§ **DATA SHOWN**
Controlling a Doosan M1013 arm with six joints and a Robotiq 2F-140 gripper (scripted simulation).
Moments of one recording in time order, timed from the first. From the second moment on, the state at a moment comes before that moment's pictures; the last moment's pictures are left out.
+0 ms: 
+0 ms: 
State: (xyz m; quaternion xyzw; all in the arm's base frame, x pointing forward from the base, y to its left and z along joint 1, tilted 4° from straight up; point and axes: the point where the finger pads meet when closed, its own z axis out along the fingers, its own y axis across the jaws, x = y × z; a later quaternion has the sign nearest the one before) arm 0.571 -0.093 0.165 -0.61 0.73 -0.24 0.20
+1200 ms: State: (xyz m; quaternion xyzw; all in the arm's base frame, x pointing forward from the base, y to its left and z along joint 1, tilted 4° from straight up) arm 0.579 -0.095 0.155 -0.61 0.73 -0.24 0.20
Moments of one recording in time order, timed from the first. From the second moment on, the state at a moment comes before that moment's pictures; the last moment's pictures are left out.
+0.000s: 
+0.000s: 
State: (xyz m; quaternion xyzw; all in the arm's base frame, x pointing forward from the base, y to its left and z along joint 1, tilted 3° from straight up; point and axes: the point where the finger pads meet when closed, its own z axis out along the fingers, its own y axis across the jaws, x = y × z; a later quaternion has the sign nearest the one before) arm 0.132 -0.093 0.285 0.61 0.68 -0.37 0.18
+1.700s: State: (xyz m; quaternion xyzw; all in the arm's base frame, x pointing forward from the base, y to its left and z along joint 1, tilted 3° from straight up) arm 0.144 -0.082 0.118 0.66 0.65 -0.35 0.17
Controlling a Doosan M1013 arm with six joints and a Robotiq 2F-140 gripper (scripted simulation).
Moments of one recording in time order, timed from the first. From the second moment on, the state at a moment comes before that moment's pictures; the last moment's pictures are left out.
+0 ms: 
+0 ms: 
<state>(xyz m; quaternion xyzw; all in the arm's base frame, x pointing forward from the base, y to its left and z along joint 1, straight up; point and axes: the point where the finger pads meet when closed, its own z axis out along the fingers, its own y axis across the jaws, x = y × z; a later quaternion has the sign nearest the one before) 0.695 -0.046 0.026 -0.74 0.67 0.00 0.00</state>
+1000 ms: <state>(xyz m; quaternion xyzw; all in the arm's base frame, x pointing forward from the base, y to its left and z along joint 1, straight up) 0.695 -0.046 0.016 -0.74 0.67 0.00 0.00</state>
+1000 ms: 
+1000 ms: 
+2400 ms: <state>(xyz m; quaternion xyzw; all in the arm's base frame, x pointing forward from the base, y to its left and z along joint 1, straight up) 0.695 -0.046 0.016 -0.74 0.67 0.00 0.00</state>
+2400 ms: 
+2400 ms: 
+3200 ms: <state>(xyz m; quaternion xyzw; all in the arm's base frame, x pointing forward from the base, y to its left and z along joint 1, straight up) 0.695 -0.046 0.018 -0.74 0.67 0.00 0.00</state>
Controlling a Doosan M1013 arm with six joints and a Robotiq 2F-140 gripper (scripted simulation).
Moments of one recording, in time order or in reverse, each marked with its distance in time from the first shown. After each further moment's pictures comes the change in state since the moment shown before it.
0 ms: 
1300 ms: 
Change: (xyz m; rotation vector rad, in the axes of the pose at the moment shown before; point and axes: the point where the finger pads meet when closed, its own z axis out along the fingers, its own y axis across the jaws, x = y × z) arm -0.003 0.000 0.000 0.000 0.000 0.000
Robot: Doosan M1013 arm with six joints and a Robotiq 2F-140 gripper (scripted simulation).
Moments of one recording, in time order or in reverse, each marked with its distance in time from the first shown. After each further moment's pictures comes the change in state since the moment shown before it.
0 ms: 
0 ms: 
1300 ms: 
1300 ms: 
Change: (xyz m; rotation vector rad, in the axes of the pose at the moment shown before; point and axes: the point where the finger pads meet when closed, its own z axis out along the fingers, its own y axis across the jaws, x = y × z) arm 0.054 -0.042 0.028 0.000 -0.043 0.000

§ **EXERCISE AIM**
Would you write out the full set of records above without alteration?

§ **SOLUTION FOR THIS PROBLEM**
Controlling a Doosan M1013 arm with six joints and a Robotiq 2F-140 gripper (scripted simulation).
Moments of one recording in time order, timed from the first. From the second moment on, the state at a moment comes before that moment's pictures; the last moment's pictures are left out.
+0 ms: 
+0 ms: 
State: (xyz m; quaternion xyzw; all in the arm's base frame, x pointing forward from the base, y to its left and z along joint 1, tilted 4° from straight up; point and axes: the point where the finger pads meet when closed, its own z axis out along the fingers, its own y axis across the jaws, x = y × z; a later quaternion has the sign nearest the one before) arm 0.571 -0.093 0.165 -0.61 0.73 -0.24 0.20
+1200 ms: State: (xyz m; quaternion xyzw; all in the arm's base frame, x pointing forward from the base, y to its left and z along joint 1, tilted 4° from straight up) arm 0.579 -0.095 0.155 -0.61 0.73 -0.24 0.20
Moments of one recording in time order, timed from the first. From the second moment on, the state at a moment comes before that moment's pictures; the last moment's pictures are left out.
+0.000s: 
+0.000s: 
State: (xyz m; quaternion xyzw; all in the arm's base frame, x pointing forward from the base, y to its left and z along joint 1, tilted 3° from straight up; point and axes: the point where the finger pads meet when closed, its own z axis out along the fingers, its own y axis across the jaws, x = y × z; a later quaternion has the sign nearest the one before) arm 0.132 -0.093 0.285 0.61 0.68 -0.37 0.18
+1.700s: State: (xyz m; quaternion xyzw; all in the arm's base frame, x pointing forward from the base, y to its left and z along joint 1, tilted 3° from straight up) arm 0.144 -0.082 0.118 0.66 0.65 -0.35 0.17
Controlling a Doosan M1013 arm with six joints and a Robotiq 2F-140 gripper (scripted simulation).
Moments of one recording in time order, timed from the first. From the second moment on, the state at a moment comes before that moment's pictures; the last moment's pictures are left out.
+0 ms: 
+0 ms: 
<state>(xyz m; quaternion xyzw; all in the arm's base frame, x pointing forward from the base, y to its left and z along joint 1, straight up; point and axes: the point where the finger pads meet when closed, its own z axis out along the fingers, its own y axis across the jaws, x = y × z; a later quaternion has the sign nearest the one before) 0.695 -0.046 0.026 -0.74 0.67 0.00 0.00</state>
+1000 ms: <state>(xyz m; quaternion xyzw; all in the arm's base frame, x pointing forward from the base, y to its left and z along joint 1, straight up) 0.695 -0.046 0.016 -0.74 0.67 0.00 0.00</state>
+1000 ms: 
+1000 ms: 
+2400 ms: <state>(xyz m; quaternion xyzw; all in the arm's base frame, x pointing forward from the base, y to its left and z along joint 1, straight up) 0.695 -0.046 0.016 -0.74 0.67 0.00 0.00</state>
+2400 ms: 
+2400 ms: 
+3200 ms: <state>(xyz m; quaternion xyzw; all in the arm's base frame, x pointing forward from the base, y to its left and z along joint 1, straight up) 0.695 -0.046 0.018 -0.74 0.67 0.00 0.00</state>
Controlling a Doosan M1013 arm with six joints and a Robotiq 2F-140 gripper (scripted simulation).
Moments of one recording, in time order or in reverse, each marked with its distance in time from the first shown. After each further moment's pictures comes the change in state since the moment shown before it.
0 ms: 
1300 ms: 
Change: (xyz m; rotation vector rad, in the axes of the pose at the moment shown before; point and axes: the point where the finger pads meet when closed, its own z axis out along the fingers, its own y axis across the jaws, x = y × z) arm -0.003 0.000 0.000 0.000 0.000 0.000
Robot: Doosan M1013 arm with six joints and a Robotiq 2F-140 gripper (scripted simulation).
Moments of one recording, in time order or in reverse, each marked with its distance in time from the first shown. After each further moment's pictures comes the change in state since the moment shown before it.
0 ms: 
0 ms: 
1300 ms: 
1300 ms: 
Change: (xyz m; rotation vector rad, in the axes of the pose at the moment shown before; point and axes: the point where the finger pads meet when closed, its own z axis out along the fingers, its own y axis across the jaws, x = y × z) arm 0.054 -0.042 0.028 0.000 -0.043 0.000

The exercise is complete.